The first formal architecture for integrating indigenous and local knowledge alongside Western science in global policy — and what the resistance it generated reveals about what genuine cross-epistemological encounter actually requires.
IPBES — the Intergovernmental Science-Policy Platform on Biodiversity and Ecosystem Services — was established in 2012 to do for biodiversity what the IPCC had done for climate: synthesise scientific knowledge for policymakers at global scale. But from its founding, IPBES attempted something the IPCC had not: to formally integrate indigenous and local knowledge systems alongside peer-reviewed science, not as supplementary data, but as a parallel and co-equal epistemic framework.
This structural choice was not cosmetic. IPBES developed explicit procedures for how indigenous knowledge would be assessed, weighted, and integrated — including the principle that indigenous knowledge holders, not external researchers interpreting their knowledge, would be the authoritative voice on that knowledge. By its 2019 Global Assessment, IPBES had formally documented that areas under indigenous and community management contain approximately 80% of the world's remaining biodiversity, despite representing a fraction of its total land area. That finding could not have been produced by Western science alone — it required the epistemic contribution of the traditions that had been managing those areas.
IPBES didn't ask what indigenous knowledge could contribute to science. It asked what science and indigenous knowledge could produce together that neither could produce alone. That reframing — from supplementation to synthesis — is the structural move that matters.
The resistance this generated was instructive. Some scientific communities pushed back on the legitimacy of including non-peer-reviewed knowledge in a scientific assessment. Some indigenous communities pushed back on the risk of having their knowledge appropriated, decontextualised, or used in ways that served external agendas. Both forms of resistance illuminate the same thing: genuine cross-epistemological encounter disturbs the certainties of both traditions. That disturbance is not a problem to eliminate. It is evidence that something real is happening.

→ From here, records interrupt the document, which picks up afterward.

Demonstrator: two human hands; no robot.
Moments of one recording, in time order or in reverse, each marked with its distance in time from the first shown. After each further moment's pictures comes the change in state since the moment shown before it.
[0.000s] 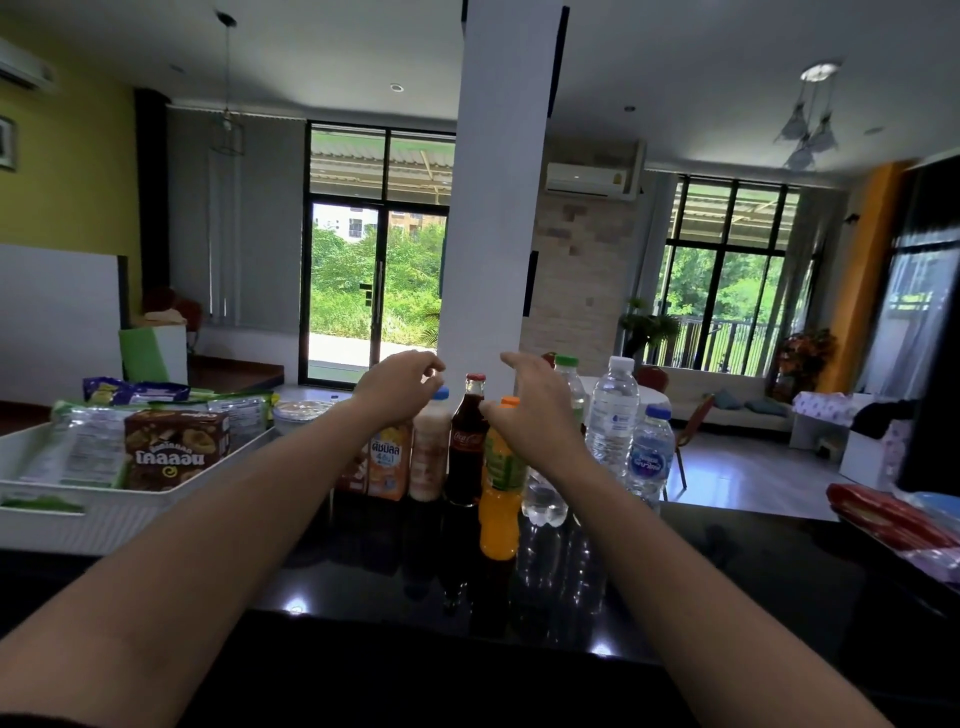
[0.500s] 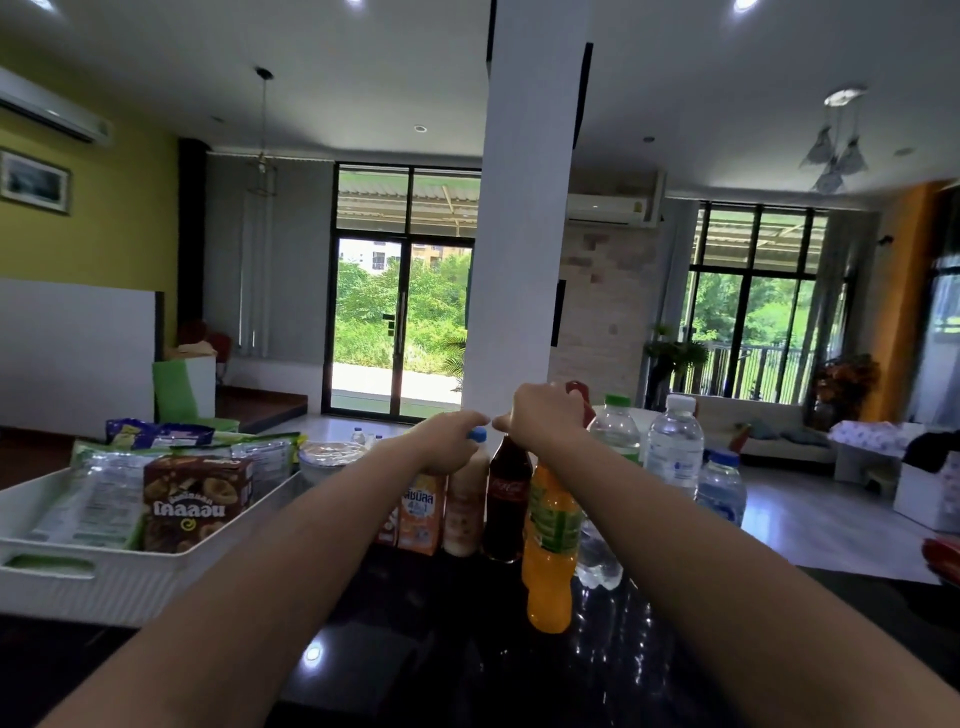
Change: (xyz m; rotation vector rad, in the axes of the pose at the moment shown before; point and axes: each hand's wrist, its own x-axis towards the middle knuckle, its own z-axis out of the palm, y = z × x) left_hand 0.028 -0.023 0.028 0.032 -0.323 0.019; right_hand 0.099 -0.002 0.052 -0.657 -0.212 0.081
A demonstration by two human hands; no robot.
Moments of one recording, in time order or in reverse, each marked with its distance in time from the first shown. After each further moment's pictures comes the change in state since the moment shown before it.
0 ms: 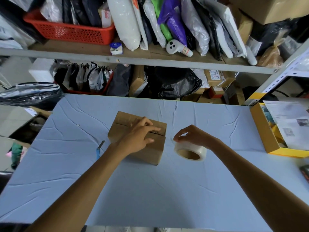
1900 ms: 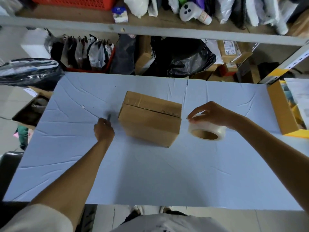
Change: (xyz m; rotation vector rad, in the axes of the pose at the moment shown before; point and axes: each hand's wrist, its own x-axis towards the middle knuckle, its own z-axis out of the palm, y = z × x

When indigenous knowledge is formally included as a co-equal epistemic system alongside Western science, the synthesis produces findings that neither tradition could have reached alone — and the resistance from both sides is evidence that the encounter is genuine.
IPBES operates within a policy mandate — its purpose is to inform government decision-making, not to develop the collective consciousness of its participants. The encounter between knowledge systems is real, but it is instrumentalised: oriented toward producing policy-relevant assessments, not toward the deeper question of what sustained genuine encounter between different ways of knowing does to the people doing the encountering.
The procedural architecture for holding different epistemologies in relationship is also still underdeveloped — IPBES has made the structural commitment, but the practice of how different ways of knowing actually meet, challenge, and generate something together in real time remains a frontier it has pointed toward but not crossed.
The most important thing IPBES demonstrates for WhatIfWe is not what it achieved, but what it revealed about the resistance. When you formally position two genuinely different ways of knowing as co-equal, both traditions feel disturbed. Scientists worry about standards of evidence. Indigenous knowledge holders worry about appropriation. That bilateral discomfort is the fingerprint of genuine encounter — and learning to work with it rather than resolve it prematurely is exactly the capacity WhatIfWe's first cohorts will need to develop.
WhatIfWe is not a policy platform, so it does not inherit IPBES's constraint of instrumentalisation. The encounter it is designing is oriented not toward producing assessments, but toward developing the collective consciousness that makes genuine synthesis possible. IPBES shows what the structural commitment looks like. WhatIfWe is attempting to design for what happens in the people when that commitment is sustained over time.